What you will do | Your output should be each line from the material below that has the word "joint".

↓↓↓

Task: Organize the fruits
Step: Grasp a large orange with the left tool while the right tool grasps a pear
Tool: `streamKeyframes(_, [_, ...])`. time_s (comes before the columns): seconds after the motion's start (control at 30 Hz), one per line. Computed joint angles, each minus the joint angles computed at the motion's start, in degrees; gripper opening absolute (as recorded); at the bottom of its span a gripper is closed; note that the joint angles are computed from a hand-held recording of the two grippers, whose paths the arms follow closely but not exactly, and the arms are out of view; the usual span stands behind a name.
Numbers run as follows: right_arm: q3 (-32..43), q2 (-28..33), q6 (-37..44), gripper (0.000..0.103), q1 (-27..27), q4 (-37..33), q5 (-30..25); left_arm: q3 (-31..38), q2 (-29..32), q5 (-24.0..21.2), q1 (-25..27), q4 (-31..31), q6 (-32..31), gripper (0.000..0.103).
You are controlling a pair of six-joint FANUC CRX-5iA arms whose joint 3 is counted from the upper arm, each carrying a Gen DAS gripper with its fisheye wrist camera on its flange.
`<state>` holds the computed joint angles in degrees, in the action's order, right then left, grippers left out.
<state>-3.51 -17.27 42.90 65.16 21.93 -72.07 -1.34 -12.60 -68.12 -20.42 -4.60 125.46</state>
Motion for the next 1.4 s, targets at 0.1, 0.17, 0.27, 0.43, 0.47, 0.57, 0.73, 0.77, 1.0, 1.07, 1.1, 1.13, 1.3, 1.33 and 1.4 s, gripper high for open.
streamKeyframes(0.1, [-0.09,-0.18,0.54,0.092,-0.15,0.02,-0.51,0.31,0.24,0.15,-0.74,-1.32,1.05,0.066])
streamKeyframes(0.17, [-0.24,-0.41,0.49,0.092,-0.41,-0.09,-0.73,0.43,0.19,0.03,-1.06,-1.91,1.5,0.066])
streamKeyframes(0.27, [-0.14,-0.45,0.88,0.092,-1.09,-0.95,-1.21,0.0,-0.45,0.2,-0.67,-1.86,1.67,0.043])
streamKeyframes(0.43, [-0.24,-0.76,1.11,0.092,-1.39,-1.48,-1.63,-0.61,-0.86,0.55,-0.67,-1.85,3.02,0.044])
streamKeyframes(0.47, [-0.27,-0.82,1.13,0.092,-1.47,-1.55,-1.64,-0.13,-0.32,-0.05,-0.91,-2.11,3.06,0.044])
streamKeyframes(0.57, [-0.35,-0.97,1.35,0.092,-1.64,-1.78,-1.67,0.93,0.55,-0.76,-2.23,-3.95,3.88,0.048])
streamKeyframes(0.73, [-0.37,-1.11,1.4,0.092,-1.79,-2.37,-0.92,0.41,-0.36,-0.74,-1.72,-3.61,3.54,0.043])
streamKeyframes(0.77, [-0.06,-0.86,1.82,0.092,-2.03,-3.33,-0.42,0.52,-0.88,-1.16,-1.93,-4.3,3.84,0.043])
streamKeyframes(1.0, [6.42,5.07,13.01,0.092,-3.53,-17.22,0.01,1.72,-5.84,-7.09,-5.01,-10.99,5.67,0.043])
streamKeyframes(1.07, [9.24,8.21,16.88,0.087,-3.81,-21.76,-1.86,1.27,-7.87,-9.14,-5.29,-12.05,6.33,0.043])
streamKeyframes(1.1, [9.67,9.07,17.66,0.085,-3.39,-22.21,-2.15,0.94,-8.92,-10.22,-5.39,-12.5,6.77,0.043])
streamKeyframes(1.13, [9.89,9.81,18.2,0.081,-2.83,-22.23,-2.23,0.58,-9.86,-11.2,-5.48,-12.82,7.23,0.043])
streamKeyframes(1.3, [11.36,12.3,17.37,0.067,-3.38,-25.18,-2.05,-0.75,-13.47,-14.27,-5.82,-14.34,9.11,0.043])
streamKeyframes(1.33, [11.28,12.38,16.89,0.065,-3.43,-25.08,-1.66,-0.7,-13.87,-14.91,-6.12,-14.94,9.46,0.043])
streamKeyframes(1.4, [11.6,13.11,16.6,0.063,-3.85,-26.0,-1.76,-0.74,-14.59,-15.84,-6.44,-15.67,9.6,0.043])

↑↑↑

Answer below |
Tool: `streamKeyframes(_, [_, ...])`. time_s (comes before the columns): seconds after the motion's start (control at 30 Hz), one per line. Computed joint angles, each minus the joint angles computed at the motion's start, in degrees; gripper opening absolute (as recorded); at the bottom of its span a gripper is closed; note that the joint angles are computed from a hand-held recording of the two grippers, whose paths the arms follow closely but not exactly, and the arms are out of view; the usual span stands behind a name.
You are controlling a pair of six-joint FANUC CRX-5iA arms whose joint 3 is counted from the upper arm, each carrying a Gen DAS gripper with its fisheye wrist camera on its flange.
`<state>` holds the computed joint angles in degrees, in the action's order, right then left, grippers left out.

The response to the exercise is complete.